Having travelled lots of Asia...Thailand Cambodia Vietnam, Laos, Malaysia, Singapore, India ,Srilanka.

Have to say i got lost for a while in Thailand....for those that have gone off the beaten track its truely a magical country.
Up north in Chang Mai & Chag Rai is unspoilt , stay a while with village tripes after getting there by elephant & then rafting along a river.
Crossing over into Myanmar/ Burma.

Once youve done North thailand head for the South.. and do some island hopping, suggest Ko Phangnan, i stayed a while in a place there called Bottle Beach the only way to get to it was by boat. Really magical place.

After taht you could do a land crossing into Cambodia...what can i say really educational stuff what the Khmer Rouge put these people through,visit the killing fields ,Ankor Wat (where thomb raider was made)and after that head across into Vietnam Saigon 2-3 hrs by bus. Saigon is crazy.....all the Vietnam war sights & stories there for the taking.

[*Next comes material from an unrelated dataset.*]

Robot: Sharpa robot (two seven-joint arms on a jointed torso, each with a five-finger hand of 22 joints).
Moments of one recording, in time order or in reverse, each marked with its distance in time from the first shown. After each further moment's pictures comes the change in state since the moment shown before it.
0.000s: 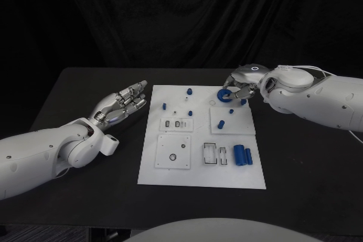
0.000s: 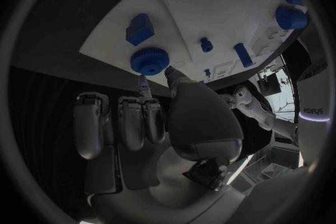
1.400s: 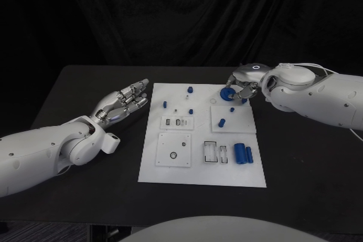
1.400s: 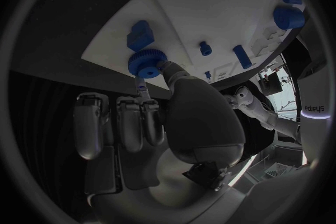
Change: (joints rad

I was 8 months in Asia and spent a total of €7,000 and lived like a King...
no 4-5 star hotels though.If you want off the beaten track Asia /South America is the place to go.


----------



## battyee (24 Aug 2006)

New Zealand - South Island does it for me.
If you haven't been there The Grand Canyon aint bad either.


----------



## Downunder (25 Aug 2006)

Just back from Borneo...if you are thinking of looking at the planet from underneath the surface of the ocean...'Sipidan island' off the coast of Borneo...pretty special...


----------